● Exercise details
A verbatim restatement of the data, free of pictures, is what you should output.

● Data extract

○ ○ ○

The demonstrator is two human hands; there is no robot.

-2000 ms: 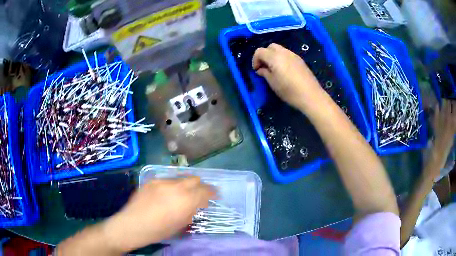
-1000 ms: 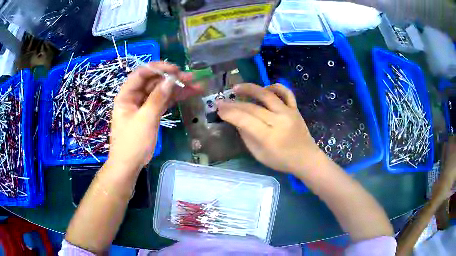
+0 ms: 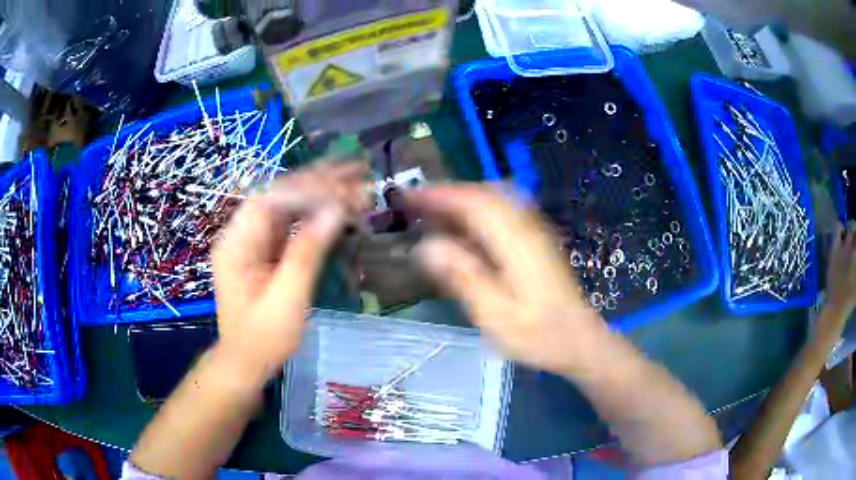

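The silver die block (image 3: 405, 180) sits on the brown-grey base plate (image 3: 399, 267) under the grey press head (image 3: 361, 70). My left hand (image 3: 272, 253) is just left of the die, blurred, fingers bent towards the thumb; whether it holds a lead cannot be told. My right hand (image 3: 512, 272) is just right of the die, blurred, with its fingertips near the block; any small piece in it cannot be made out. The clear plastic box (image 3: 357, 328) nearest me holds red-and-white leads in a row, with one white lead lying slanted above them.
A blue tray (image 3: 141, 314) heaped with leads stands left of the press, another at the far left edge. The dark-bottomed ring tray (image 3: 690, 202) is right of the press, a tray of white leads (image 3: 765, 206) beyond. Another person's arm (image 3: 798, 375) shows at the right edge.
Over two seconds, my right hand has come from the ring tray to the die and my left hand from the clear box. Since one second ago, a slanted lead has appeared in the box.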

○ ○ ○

● Finished exercise
The demonstrator is two human hands; there is no robot.

-2000 ms: 
-1000 ms: 
+0 ms: 

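The silver die block (image 3: 405, 180) sits on the brown-grey base plate (image 3: 399, 267) under the grey press head (image 3: 361, 70). My left hand (image 3: 272, 253) is just left of the die, blurred, fingers bent towards the thumb; whether it holds a lead cannot be told. My right hand (image 3: 512, 272) is just right of the die, blurred, with its fingertips near the block; any small piece in it cannot be made out. The clear plastic box (image 3: 357, 328) nearest me holds red-and-white leads in a row, with one white lead lying slanted above them.
A blue tray (image 3: 141, 314) heaped with leads stands left of the press, another at the far left edge. The dark-bottomed ring tray (image 3: 690, 202) is right of the press, a tray of white leads (image 3: 765, 206) beyond. Another person's arm (image 3: 798, 375) shows at the right edge.
Over two seconds, my right hand has come from the ring tray to the die and my left hand from the clear box. Since one second ago, a slanted lead has appeared in the box.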

No additional response is needed to complete this exercise.